Malware details
- Classification: Potentially unwanted program
- Author: Conduit Inc.

= Conduit toolbar =

Online platform

The Conduit toolbar was an online platform that allowed web publishers to create custom toolbars, web apps, and mobile apps at no cost. It was developed by Conduit Inc. but demerged to Perion Network. Conduit had approximately 260,000 registered publishers who have collectively created content downloaded by more than 250 million end users. Web apps and pieces of content developed through Conduit's platform can be distributed and exchanged online via the Conduit App Marketplace. As of 2010, 60 million users consumed apps from the marketplace on a daily basis.

Conduit's toolbars have been described in online forums and news outlets as malware and are difficult to remove. It has both browser hijacking and rootkit capabilities. Conduit began to shift away from this part of its business in late 2013 when it spun off its toolbar division into Perion Network through a reverse merger. After the deal, Conduit shareholders still owned 81% of Perion's existing shares, though both Perion and Conduit remain independent companies.

==History==
In 2010 Conduit then-president Adam Boyden was featured in Forbes magazine online, in which he discussed the link between successful social gaming and marketing principles. In 2010 there were more than 100 million toolbars being powered by Conduit that were used at least once a month, which put Conduit at #29 on Google's list of top 1,000 sites on the Internet that year. In May 2011, Conduit completed the $45 million acquisition of Israeli startup Wibiya, an engagement platform that enables publishers to integrate a variety of web applications on their site via the Wibiya Bar product.

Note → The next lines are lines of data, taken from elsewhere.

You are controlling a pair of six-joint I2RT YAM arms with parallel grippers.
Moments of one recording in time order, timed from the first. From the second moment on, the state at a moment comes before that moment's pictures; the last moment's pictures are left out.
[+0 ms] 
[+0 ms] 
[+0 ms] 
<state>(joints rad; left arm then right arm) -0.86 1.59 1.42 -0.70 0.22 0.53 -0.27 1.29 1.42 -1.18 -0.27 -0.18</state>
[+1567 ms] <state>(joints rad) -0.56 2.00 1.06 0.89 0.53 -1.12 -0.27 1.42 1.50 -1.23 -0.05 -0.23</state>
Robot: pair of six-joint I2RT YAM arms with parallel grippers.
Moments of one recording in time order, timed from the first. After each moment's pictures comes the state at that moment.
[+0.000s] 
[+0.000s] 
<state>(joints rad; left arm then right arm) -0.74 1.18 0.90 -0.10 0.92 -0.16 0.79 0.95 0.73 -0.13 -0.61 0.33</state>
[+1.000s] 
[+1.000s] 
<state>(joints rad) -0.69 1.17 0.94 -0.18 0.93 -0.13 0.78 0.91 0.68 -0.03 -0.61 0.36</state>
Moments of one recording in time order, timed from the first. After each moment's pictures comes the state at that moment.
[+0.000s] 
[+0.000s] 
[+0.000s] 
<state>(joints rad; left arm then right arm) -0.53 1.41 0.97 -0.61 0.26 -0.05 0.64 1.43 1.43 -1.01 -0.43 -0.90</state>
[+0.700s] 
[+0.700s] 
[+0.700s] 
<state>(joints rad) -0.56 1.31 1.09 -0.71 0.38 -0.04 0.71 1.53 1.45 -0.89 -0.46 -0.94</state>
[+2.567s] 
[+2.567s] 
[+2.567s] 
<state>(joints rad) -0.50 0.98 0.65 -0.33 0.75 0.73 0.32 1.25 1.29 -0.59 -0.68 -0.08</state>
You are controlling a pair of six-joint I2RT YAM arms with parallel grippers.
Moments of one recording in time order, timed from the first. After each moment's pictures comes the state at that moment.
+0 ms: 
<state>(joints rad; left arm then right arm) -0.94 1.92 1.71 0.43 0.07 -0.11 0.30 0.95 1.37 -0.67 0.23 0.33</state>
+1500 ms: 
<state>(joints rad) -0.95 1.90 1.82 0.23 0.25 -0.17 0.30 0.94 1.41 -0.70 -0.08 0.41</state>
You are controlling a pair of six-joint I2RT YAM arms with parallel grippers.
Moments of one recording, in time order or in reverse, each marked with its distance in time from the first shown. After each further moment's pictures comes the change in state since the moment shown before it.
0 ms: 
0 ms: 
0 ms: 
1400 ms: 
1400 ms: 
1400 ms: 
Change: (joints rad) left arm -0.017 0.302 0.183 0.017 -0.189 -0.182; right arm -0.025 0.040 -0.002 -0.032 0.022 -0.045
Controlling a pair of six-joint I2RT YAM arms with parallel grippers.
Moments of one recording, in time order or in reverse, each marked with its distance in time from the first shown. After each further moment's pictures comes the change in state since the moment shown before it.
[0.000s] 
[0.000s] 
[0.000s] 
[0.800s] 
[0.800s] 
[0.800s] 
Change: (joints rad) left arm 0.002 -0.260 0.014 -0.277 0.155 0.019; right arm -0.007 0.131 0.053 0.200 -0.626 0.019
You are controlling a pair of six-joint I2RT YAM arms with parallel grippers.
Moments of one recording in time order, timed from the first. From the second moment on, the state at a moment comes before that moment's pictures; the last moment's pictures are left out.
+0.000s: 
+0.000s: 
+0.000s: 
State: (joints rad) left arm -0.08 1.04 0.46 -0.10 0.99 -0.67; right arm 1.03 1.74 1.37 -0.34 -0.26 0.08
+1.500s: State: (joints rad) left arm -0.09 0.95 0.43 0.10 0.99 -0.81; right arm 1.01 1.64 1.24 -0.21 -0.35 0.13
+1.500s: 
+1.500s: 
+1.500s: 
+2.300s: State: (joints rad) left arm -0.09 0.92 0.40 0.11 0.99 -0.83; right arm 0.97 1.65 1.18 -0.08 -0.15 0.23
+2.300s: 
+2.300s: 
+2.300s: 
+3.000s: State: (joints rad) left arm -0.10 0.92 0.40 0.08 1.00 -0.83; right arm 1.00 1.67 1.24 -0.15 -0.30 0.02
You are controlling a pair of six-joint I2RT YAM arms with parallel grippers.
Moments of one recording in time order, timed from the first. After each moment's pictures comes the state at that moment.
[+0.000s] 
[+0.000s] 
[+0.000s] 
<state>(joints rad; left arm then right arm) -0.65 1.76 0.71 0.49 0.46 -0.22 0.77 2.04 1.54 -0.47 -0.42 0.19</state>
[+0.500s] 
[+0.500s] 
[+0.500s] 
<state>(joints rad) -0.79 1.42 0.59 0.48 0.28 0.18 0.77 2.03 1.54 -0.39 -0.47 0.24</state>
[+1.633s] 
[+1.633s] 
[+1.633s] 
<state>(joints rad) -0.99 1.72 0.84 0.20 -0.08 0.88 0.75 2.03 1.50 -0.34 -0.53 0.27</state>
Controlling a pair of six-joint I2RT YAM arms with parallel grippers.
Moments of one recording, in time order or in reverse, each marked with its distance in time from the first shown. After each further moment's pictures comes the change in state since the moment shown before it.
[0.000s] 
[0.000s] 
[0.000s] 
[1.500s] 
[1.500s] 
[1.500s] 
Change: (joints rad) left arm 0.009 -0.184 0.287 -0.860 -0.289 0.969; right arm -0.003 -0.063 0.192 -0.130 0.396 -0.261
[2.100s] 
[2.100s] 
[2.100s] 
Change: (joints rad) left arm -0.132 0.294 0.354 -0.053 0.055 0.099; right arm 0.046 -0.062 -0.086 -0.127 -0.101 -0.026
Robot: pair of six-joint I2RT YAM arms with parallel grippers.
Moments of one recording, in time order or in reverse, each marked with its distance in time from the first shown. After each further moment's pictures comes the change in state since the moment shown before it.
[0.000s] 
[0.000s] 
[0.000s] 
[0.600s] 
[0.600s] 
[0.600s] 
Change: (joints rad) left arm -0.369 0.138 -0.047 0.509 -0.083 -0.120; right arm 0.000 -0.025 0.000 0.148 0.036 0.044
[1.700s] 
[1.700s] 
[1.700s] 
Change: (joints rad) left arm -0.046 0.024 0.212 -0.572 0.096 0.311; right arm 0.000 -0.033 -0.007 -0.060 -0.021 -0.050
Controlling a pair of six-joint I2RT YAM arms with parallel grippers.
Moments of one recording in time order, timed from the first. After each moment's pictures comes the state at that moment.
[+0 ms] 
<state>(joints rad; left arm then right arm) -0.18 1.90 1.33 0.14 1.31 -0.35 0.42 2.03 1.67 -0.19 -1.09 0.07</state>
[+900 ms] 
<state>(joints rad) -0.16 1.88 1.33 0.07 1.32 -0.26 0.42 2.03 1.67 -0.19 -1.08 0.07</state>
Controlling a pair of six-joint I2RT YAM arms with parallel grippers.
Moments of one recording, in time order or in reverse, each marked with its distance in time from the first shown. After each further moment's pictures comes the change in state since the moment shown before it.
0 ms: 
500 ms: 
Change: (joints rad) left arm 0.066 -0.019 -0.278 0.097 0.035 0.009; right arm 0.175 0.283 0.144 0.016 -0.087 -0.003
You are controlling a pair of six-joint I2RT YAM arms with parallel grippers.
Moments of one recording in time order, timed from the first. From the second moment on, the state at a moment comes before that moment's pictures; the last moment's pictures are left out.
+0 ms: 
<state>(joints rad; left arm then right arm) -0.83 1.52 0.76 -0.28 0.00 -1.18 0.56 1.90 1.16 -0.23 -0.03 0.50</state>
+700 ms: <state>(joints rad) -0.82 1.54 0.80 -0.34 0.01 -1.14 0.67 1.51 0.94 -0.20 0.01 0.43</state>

During this time Conduit moved away from the toolbar part of its business in order to focus on its mobile and browser engagement offerings. Ingrid Lunden of TechCrunch wrote that by spinning off the Client Connect business, the "split divided the company in two, with one part focusing on its mobile and engagement business and run by Shilo, and the other, Client Connect, merging with Perion". Lunden said further that, "Less than a month after browser-toolbar and mobile startup Conduit merged its Client Connect division with Perion, the company is making another change to its business. Conduit has announced that it will be discontinuing Wibiya, the social browser toolbar service that it acquired in 2011 for $45 million, as it shifts further away from its toolbar business." In late 2013 Conduit was valued at $1.5 billion.

==Technology==

===Browser===
Until 2013, one of Conduit's main businesses revolved around downloadable toolbars. Conduit allowed publishers to create and distribute their own toolbars for web browsers. Typically the toolbars were installed with another software product on which the toolbar is a piggyback program, with users given the option to not install the toolbar. Browsers that initially supported the toolbars included Internet Explorer, Firefox, and Safari. Google Chrome was added as a supported browser in 2011. Conduit uses Microsoft Bing to provide search results to the user.

Examples of toolbars have included a Zynga-designed toolbar that helps Farmville enthusiasts keep up-to-date with the status of their game, another is a toolbar from eBay that provides auction updates. The content is customized to the individual toolbar rather than generalized for all users. The toolbar can also be used for general information distribution as well, which has been used by companies to engage in marketing campaigns. Other companies that have developed Conduit toolbars include Major League Baseball, Greenpeace, and Lufthansa. Some of the companies and brands that have used Conduit's platform are Major League Baseball, Time Warner Cable, Fox News, Zynga, Chelsea Football Club, Groupon, Travelocity, μTorrent, and The Weather Channel. The toolbars have been described in online forums and news outlets as browser hijackers and are difficult to remove. It is said that most of Conduit's revenue comes from paid referrals from its search engine.

Conduit toolbars are automatically downloaded alongside certain freeware in order to provide its publisher with monetization. Conduit toolbars have rootkit capabilities that hook the toolbar deep into operating systems and can perform browser hijacking. Many conduit removal tools are also considered to be malware themselves. While not a virus, the program is referred to as a "potentially unwanted program" by some in the computer industry.